• **Dataset excerpts**:

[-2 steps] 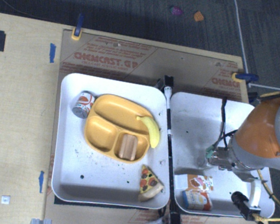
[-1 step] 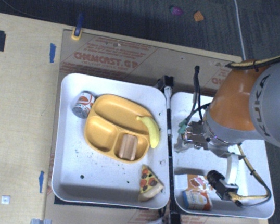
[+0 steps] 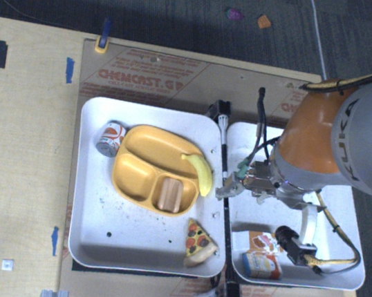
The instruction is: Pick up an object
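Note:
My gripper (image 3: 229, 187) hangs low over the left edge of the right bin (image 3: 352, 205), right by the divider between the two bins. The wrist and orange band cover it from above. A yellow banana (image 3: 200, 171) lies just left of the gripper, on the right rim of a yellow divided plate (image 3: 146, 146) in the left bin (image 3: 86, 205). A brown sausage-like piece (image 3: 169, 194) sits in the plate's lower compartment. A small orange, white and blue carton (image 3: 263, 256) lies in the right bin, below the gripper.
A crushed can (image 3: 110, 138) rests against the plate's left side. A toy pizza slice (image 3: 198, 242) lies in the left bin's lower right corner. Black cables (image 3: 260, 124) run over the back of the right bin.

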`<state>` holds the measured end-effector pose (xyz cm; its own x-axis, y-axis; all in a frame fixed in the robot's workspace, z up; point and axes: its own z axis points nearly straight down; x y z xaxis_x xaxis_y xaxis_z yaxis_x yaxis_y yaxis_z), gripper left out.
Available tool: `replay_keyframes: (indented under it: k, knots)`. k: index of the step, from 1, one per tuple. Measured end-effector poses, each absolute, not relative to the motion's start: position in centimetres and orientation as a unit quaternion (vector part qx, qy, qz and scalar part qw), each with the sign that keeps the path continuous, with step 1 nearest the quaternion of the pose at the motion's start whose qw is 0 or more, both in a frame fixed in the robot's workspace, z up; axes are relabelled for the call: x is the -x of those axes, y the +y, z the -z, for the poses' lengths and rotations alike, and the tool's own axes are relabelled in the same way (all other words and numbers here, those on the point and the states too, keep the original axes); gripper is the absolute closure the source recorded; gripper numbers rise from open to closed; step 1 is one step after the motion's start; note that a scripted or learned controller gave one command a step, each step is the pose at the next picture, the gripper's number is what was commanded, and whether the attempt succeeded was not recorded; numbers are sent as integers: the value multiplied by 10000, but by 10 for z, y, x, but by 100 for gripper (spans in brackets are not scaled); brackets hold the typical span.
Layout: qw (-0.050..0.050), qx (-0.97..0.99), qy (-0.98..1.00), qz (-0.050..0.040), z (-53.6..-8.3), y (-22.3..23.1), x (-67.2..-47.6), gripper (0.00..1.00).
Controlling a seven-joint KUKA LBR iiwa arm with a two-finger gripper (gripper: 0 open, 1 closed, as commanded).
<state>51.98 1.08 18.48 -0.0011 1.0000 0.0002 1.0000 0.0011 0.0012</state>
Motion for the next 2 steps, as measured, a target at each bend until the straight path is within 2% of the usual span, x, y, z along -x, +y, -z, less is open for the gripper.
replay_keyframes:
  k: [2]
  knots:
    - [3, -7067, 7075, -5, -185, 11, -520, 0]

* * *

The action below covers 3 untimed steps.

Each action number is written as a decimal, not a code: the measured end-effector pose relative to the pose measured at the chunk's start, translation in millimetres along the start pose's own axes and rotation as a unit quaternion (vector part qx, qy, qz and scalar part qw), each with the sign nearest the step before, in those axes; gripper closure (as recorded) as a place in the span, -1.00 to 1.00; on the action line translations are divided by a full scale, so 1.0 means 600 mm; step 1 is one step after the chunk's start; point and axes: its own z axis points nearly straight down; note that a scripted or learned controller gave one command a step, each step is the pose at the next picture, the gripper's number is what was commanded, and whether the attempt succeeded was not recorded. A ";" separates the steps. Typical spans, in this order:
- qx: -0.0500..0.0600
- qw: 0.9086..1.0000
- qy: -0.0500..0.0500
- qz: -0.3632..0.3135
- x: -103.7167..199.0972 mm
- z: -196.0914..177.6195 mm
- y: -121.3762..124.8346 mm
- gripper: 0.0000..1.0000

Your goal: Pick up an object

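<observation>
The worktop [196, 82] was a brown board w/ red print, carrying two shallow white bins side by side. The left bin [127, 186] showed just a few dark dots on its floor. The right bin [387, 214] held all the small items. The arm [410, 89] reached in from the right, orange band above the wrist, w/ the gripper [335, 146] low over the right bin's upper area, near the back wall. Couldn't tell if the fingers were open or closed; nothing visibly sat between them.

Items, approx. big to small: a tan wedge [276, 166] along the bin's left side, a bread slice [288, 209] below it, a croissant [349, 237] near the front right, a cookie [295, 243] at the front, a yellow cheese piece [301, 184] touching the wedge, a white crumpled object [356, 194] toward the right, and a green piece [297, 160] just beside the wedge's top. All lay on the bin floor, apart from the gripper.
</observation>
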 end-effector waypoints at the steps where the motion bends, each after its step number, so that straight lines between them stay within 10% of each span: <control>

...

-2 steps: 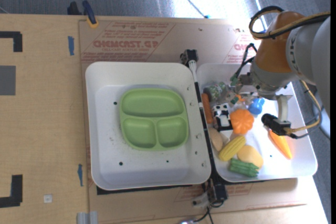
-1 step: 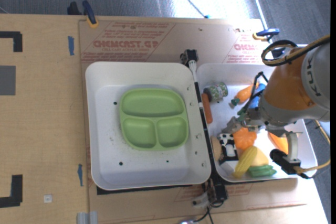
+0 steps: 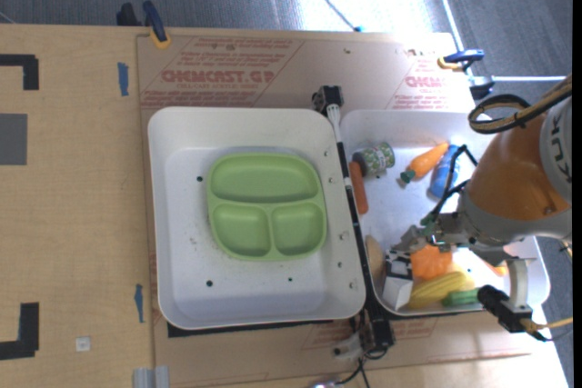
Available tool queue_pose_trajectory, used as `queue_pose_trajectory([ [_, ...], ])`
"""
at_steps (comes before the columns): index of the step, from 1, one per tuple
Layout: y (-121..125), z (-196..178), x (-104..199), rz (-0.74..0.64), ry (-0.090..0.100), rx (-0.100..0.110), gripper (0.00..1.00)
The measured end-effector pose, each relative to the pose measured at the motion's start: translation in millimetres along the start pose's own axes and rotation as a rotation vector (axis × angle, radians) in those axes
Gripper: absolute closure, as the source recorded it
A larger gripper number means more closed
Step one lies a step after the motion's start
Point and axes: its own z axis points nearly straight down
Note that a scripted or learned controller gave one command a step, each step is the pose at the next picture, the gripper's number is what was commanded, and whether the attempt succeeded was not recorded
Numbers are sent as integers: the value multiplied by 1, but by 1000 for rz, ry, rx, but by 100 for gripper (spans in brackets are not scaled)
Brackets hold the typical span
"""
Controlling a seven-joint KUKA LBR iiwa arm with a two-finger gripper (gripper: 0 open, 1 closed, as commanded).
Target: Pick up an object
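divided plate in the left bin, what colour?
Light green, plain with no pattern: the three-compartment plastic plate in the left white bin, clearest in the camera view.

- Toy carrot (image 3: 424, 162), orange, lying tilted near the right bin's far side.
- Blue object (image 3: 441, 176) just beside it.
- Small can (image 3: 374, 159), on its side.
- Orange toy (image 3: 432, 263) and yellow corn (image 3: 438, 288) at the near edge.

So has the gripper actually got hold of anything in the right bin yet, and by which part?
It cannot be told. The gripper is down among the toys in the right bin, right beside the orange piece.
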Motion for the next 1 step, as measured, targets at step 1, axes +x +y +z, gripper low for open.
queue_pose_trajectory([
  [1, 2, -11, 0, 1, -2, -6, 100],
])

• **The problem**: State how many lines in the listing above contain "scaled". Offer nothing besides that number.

• **Problem solution**: 2